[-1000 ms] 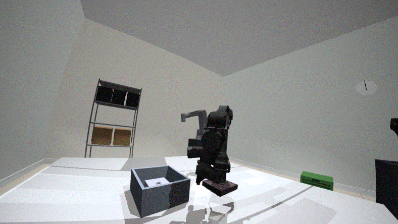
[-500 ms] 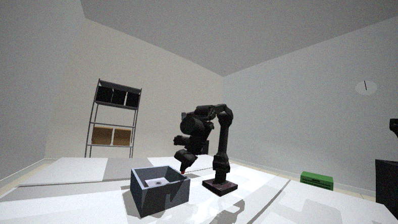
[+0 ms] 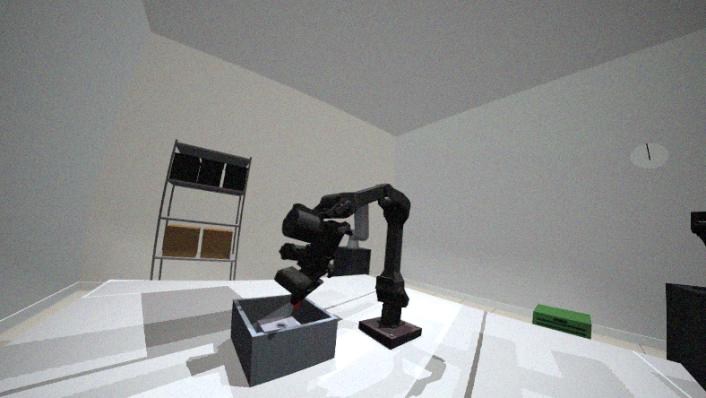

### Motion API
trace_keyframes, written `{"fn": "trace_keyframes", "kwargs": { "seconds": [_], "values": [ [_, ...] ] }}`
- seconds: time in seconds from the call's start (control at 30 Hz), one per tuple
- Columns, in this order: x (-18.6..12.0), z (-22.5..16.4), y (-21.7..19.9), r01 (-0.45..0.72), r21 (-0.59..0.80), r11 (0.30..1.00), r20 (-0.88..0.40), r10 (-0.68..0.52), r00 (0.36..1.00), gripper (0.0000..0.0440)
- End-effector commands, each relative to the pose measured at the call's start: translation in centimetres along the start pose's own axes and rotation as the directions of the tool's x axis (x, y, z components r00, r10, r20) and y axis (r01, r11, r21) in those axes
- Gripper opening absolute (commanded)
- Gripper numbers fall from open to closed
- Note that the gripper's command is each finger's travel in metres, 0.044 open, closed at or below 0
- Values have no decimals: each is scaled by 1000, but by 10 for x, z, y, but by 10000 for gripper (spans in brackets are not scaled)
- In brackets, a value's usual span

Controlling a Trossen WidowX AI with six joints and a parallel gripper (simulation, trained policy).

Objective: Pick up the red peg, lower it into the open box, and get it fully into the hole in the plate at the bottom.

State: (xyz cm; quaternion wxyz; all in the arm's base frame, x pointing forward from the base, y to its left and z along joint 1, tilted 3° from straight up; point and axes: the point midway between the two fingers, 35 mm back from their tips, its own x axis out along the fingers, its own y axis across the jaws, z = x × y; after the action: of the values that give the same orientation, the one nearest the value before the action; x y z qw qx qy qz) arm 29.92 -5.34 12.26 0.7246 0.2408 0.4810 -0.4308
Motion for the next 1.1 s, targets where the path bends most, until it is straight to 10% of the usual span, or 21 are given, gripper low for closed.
{"fn": "trace_keyframes", "kwargs": {
  "seconds": [0.0, 0.47, 1.07],
  "values": [
    [15, 9, 2, -6, -16, 1000, -20, 6, 1000, 1],
    [59, 16, 6, -55, -138, 989, -112, 39, 993, 20],
    [68, 40, 31, -148, -192, 970, -197, 109, 974, 430]
  ]
}}
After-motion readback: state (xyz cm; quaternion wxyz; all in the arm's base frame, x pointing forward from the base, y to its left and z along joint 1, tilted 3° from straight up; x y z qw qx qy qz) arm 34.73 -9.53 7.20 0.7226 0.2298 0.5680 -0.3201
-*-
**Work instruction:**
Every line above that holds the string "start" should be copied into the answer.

**Answer for the task:**
- seconds: time in seconds from the call's start (control at 30 Hz), one per tuple
- End-effector commands, each relative to the pose measured at the call's start: translation in centimetres along the start pose's own axes and rotation as the directions of the tool's x axis (x, y, z components r00, r10, r20) and y axis (r01, r11, r21) in those axes

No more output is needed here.